The Maine Legislature passed a law in 2005 that led to the creation of the Southern Maine Regional Water Council, and last fall, the SMRWC released a technical update to a report it originally released in 2008. That original report identified Sebago Lake and the Saco River as bodies of water "that might be expanded as regional supplies are integrated into a regional supply system in the future." In particular, the reported noted, "a new regional water treatment facility could be constructed along the Saco River, sized to meet the projected needs of the entire region."
Maine Water's new facility will have an initial capacity to treat 20 million gallons per day, and the company is working to make it expandable to facilitate regional cooperation.
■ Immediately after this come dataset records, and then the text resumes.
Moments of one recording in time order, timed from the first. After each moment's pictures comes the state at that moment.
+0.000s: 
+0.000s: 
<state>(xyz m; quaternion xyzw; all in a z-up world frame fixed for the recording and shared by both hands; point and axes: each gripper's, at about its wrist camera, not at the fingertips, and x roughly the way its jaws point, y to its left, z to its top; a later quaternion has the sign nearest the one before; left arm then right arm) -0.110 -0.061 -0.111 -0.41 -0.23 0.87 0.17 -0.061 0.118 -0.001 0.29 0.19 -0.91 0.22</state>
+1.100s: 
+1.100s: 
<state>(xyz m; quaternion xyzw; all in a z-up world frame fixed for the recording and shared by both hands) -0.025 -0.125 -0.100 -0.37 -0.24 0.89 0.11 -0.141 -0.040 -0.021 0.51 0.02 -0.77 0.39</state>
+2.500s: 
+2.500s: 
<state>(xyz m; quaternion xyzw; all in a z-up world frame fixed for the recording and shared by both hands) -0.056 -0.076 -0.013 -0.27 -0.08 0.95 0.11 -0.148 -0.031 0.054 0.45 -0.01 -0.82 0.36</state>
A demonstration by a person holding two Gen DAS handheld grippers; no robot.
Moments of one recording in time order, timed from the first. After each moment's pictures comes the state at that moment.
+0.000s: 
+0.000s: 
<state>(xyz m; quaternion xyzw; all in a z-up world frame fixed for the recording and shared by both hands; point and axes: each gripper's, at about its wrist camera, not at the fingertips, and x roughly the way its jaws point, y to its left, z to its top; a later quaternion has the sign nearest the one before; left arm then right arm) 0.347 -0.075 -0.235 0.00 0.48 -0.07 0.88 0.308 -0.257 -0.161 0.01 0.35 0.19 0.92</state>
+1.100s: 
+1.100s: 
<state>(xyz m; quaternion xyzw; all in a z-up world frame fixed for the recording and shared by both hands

All the water systems in southern Maine currently produce about a combined 40 million gallons of "finished water" per day, according to Maine Water, but the SMRWC expects demand for public drinking water to grow.
"Drought relief is just one benefit of regional connections, there are many others," said Rick Knowlton, vice president of operations at Maine Water. "During the worst days of the recent drought, we drew just over 1% of the river's flow past our intake pipe in Biddeford. The ability of the Saco River to help others in times of drought is significant, and the incremental impact of additional water withdrawals would not be environmentally significant."
Knowlton said the Saco River is extremely clean and has plentiful water.
"Its potential to help the region with all its water needs is impressive, and its expanded use would reduce the environmental impact of stressed resources currently being used by some of the southern water systems," he said. "By building this new facility, we are offering to deliver a major component of the regional water plan. As our project proceeds, we will stay in close contact with all members of the SMRWC, and we will do all we can to facilitate our neighbors' interest in a regional policy of mutual aid."
Maine Water serves 32,000 customers, or a population of 100,000, in over 20 communities throughout the state of Maine.